Collected data:
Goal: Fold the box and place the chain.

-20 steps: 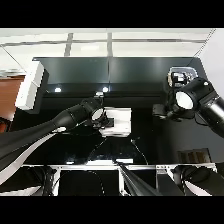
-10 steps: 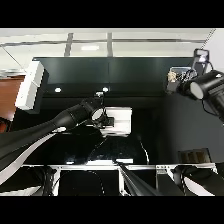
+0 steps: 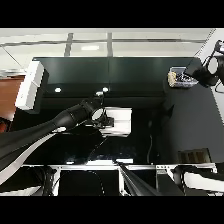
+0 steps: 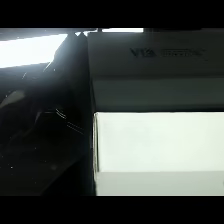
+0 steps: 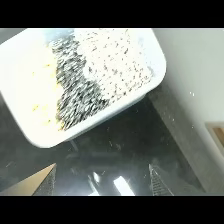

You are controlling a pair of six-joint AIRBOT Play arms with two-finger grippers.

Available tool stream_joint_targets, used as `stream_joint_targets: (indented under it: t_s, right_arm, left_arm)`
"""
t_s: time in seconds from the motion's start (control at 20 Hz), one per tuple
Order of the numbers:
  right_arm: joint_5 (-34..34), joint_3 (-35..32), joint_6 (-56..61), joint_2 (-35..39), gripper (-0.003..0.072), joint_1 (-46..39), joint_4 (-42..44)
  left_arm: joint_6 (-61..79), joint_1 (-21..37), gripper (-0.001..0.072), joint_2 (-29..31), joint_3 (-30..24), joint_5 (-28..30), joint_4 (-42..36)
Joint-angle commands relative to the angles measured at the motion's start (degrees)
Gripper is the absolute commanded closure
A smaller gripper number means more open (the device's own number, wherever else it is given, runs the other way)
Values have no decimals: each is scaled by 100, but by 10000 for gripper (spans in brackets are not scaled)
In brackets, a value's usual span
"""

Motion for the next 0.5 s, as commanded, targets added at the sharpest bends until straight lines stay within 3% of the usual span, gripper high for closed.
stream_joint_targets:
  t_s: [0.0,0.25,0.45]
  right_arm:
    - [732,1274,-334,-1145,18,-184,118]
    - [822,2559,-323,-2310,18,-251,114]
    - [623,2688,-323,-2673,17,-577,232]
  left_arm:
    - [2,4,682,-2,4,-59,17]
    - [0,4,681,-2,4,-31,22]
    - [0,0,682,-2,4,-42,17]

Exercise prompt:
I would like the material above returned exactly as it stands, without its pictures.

Solution:
Goal: Fold the box and place the chain.

-20 steps: 
-10 steps: 
+0 steps: 
+0 steps: 
+0 steps: 

You are controlling a pair of six-joint AIRBOT Play arms with two-finger grippers.

Available tool stream_joint_targets, used as `stream_joint_targets: (indented under it: t_s, right_arm, left_arm)`
"""
t_s: time in seconds from the motion's start (control at 20 Hz), one per tuple
Order of the numbers:
  right_arm: joint_5 (-34..34), joint_3 (-35..32), joint_6 (-56..61), joint_2 (-35..39), gripper (-0.003..0.072), joint_1 (-46..39), joint_4 (-42..44)
  left_arm: joint_6 (-61..79), joint_1 (-21..37), gripper (-0.001..0.072), joint_2 (-29..31), joint_3 (-30..24), joint_5 (-28..30), joint_4 (-42..36)
Joint-angle commands relative to the angles measured at the motion's start (degrees)
Gripper is the absolute commanded closure
A smaller gripper number means more open (the device's own number, wherever else it is given, runs the other way)
Values have no decimals: each is scaled by 100, but by 10000 for gripper (spans in brackets are not scaled)
In brackets, a value's usual span
"""

Motion for the next 0.5 s, as commanded, targets added at the sharpest bends until straight lines stay within 3% of the usual span, gripper high for closed.
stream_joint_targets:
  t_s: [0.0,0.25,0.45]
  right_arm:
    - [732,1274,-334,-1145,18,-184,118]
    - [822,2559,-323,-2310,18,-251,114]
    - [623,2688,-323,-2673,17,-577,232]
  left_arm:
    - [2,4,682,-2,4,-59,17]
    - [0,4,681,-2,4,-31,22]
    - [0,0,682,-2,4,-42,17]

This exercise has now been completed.